Cureton's successor picked at NASA
Larry Sweet, NASA's new CIO, takes office as the agency is under IG pressure to improve its IT management.
Larry Sweet, NASA's new CIO, takes office as the agency is under IG pressure to improve its IT management.
Larry Sweet, a NASA veteran who began his career at the space agency in 1987, will officially take the reins as the agency's CIO on June 30.
Sweet replaces Linda Cureton, who retired in April. NASA's associate deputy administrator Richard Keegan has been acting CIO since Cureton's departure. Sweet has served as the Johnson Space Center's CIO and information resources director since 2007.
Sweet will be responsible for ensuring NASA's information assets are in line with federal policies, procedures and legislation, and he'll also manage several major IT efforts. The most important of those efforts is likely the IT Infrastructure Integration Program (I3P), which will consolidate and integrate NASA's IT contracts to increase collaboration and reduce costs at the agency.
Perhaps more important moving forward, though, is that Sweet will be installed at the same time the agency is supposed to improve IT governance, enhance CIO authority and make fixes to other IT problems that have dogged the agency for decades, according to a June report by NASA's Office of Inspector General.
NASA's decentralized IT operations "hinder the agency's ability to implement effective IT governance," leaving the agency CIO with limited visibility or control over IT investments and unable to enforce security measures across all NASA computers, the IG reported. Of the $1.46 billion allocated for IT in fiscal 2012, the agency CIO had direct control of only $159 million, or about 11 percent.
In 2010, decentralized IT operations and limited CIO control actually caused NASA to overspend on its fiscal 2010 IT budget by $400 million, highlighting the seriousness of the problem.
NASA administrator Charles Bolden concurred or partially concurred with all eight OIG recommendations stemming from the report. They include requiring the CIO to approve all IT procurement expenditures over an established threshold and consolidating overall IT governance within OCIO. All recommendations were due to be addressed within one year.

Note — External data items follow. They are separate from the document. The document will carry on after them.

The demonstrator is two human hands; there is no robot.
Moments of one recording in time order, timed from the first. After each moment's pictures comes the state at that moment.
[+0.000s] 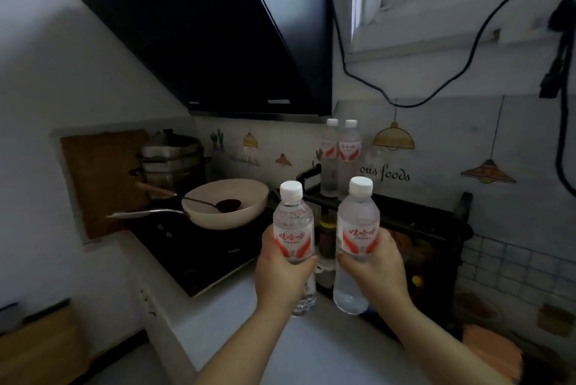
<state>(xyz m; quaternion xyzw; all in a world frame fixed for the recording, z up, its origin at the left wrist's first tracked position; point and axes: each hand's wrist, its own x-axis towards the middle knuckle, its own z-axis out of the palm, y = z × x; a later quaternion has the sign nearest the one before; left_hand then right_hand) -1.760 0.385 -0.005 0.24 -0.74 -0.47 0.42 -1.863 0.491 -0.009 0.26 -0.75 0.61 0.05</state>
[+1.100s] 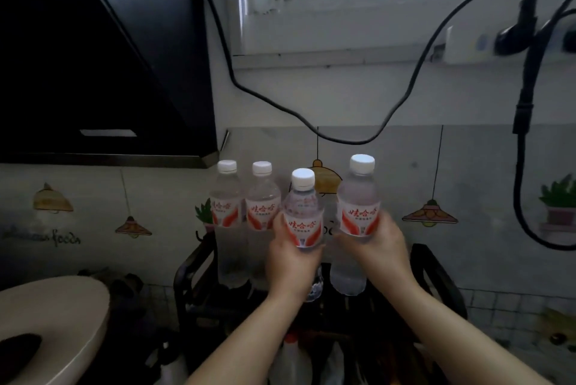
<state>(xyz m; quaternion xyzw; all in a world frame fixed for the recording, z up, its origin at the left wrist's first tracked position) -2.071 0.305 0.052 -0.02 -0.76 -0.59 0.29 -2.087 0.436 0.065 0.07 -0.77 0.58 0.24</state>
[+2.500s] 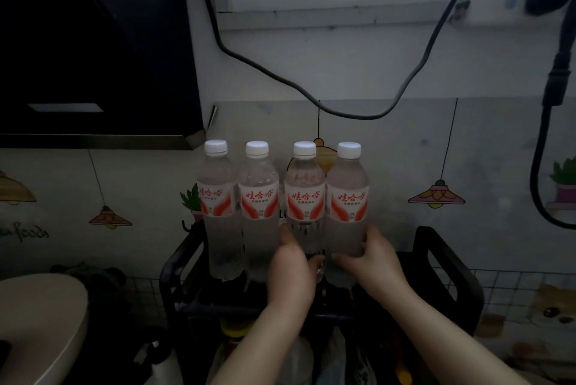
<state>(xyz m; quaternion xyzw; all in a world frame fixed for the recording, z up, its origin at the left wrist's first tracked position) -2.097 0.297 0.016 0.04 -0.89 -0.40 0.20 -2.099 0.421 0.030 0.03 -0.85 0.51 0.16</state>
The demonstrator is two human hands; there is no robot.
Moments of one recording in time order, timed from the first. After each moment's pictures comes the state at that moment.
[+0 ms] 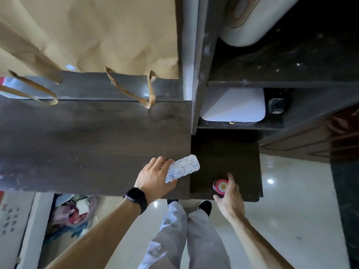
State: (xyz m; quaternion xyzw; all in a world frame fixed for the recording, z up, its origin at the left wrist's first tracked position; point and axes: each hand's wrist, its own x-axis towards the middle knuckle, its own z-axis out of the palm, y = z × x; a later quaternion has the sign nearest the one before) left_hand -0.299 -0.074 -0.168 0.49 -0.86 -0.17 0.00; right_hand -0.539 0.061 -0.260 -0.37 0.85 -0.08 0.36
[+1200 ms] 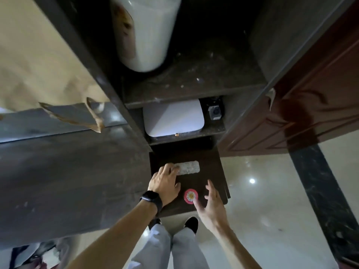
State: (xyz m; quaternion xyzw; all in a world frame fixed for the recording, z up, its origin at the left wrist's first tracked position) left_hand -0.447 -0.071 -0.180 0.44 -0.86 -0.25 -0.09; right_hand -0.578 0.081 -0.211 -0.35 0.84 -0.20 0.37
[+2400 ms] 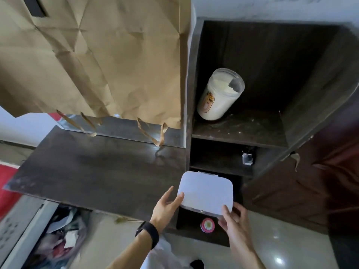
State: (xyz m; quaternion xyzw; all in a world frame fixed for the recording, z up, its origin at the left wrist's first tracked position) left_hand -0.372 -0.015 -0.079 0.65 -0.38 -0.62 0.23; right_hand -0.583 0.050 -0.078 -0.12 0.69 -0.50 0.51
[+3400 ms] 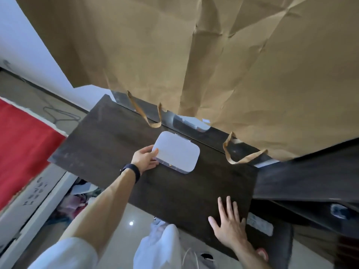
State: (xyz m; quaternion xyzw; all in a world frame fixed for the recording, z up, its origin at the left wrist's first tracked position) left_hand -0.029 -0.238 -0.119 0.68 -0.20 -0.62 0.34; right_hand -0.366 -0.084 -0.155 -0.63 0.70 0.20 0.27
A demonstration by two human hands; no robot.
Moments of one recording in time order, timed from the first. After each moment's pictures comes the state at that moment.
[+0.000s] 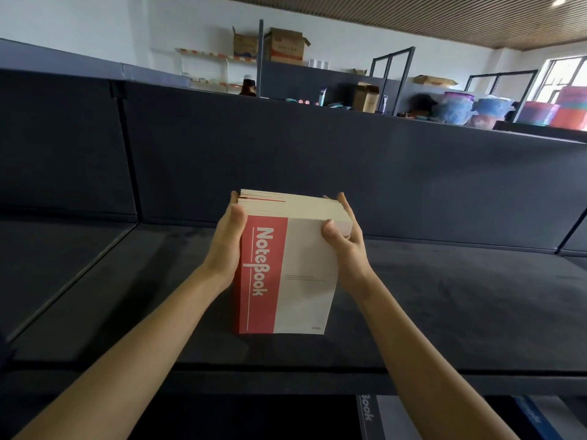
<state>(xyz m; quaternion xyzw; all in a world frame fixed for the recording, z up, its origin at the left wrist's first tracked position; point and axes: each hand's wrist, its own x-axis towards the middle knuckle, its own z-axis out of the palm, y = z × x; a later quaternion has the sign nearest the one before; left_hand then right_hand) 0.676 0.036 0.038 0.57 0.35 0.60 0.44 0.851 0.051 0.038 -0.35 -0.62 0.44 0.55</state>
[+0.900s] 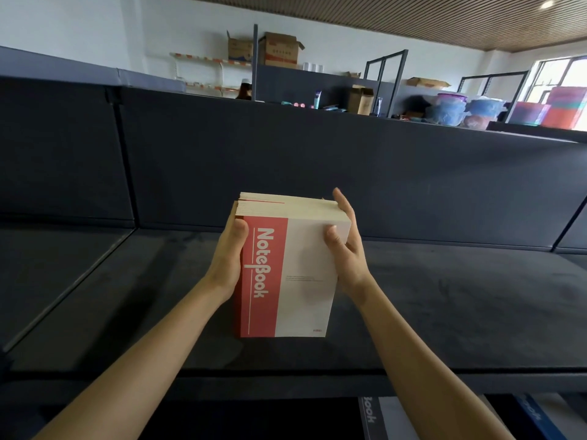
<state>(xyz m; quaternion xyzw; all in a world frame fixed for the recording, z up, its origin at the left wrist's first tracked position) 0.675 0.048 0.018 0.56 0.35 0.61 0.44 0.854 0.060 0.026 -0.32 -0.64 0.39 0.58</state>
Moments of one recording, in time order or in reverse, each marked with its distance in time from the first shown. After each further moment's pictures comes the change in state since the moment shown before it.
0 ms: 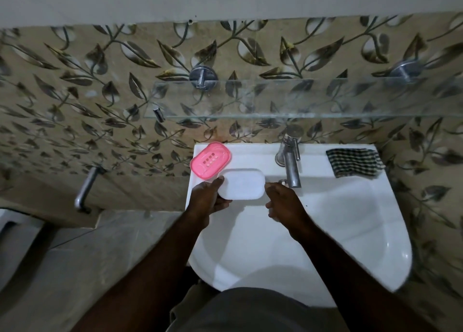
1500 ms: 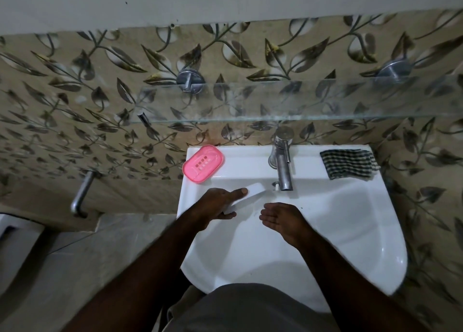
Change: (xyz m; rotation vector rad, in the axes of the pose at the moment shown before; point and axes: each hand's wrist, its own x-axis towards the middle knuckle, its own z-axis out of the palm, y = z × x) left_hand 0.001 0.000 0.024 0.402 -0.276 -0.059; right_hand 0.036 0.065 -0.025 0.484 -0.083 0.304
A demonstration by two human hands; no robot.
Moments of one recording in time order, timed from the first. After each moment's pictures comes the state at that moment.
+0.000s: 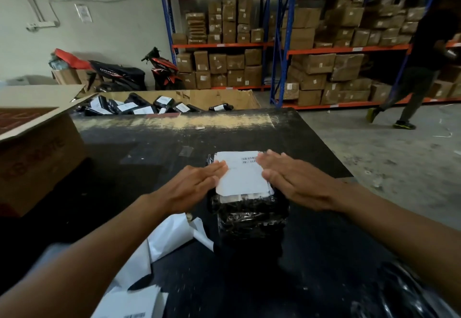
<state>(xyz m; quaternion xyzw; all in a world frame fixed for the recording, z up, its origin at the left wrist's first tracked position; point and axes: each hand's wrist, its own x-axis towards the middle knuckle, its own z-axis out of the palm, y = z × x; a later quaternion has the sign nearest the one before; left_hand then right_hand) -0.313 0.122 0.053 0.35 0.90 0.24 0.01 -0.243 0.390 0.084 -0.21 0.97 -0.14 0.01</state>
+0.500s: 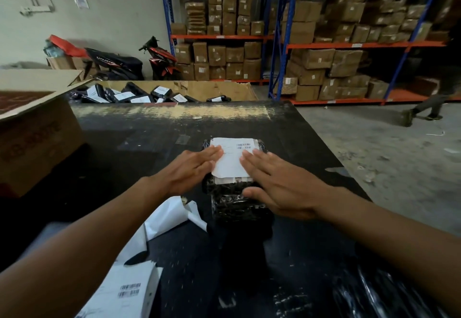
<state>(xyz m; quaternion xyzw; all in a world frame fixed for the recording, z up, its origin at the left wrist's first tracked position) -0.306 0.130 0.052 0.33 0.92 0.22 0.00 -0.209 0.371 0.072 -0.26 0.97 0.04 -0.01</state>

In his response, presumably written before NASA had selected Sweet for the job, Bolden wrote that NASA would look for candidates who had demonstrated strong governance in their careers to take on these new challenges. Based on Bolden's other statements in response to the OIG criticism, it seems Sweet will have no shortage of work to do when he begins. "I will ask the new CIO to conduct a comprehensive assessment of existing NASA IT governance and the IT organization and recommend any necessary improvements to address the findings in this report," Bolden said.
Sweet and NASA are at least one step ahead of several other agencies, however: the Environmental Protection Agency, Office of Personnel Management, Social Security Administration and Departments of Veteran Affairs, Homeland Security and Housing and Urban Development are all still searching for their next permanent CIO.